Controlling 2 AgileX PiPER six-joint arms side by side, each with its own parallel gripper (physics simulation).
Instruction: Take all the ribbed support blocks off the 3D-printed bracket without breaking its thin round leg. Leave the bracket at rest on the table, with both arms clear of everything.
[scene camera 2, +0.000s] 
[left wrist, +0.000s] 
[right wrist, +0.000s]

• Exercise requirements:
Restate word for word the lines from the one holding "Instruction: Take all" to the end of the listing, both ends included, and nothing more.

• Response:
Instruction: Take all the ribbed support blocks off the 3D-printed bracket without breaking its thin round leg. Leave the bracket at rest on the table, with both arms clear of everything.
[scene camera 2, +0.000s] 
[left wrist, +0.000s] 
[right wrist, +0.000s]

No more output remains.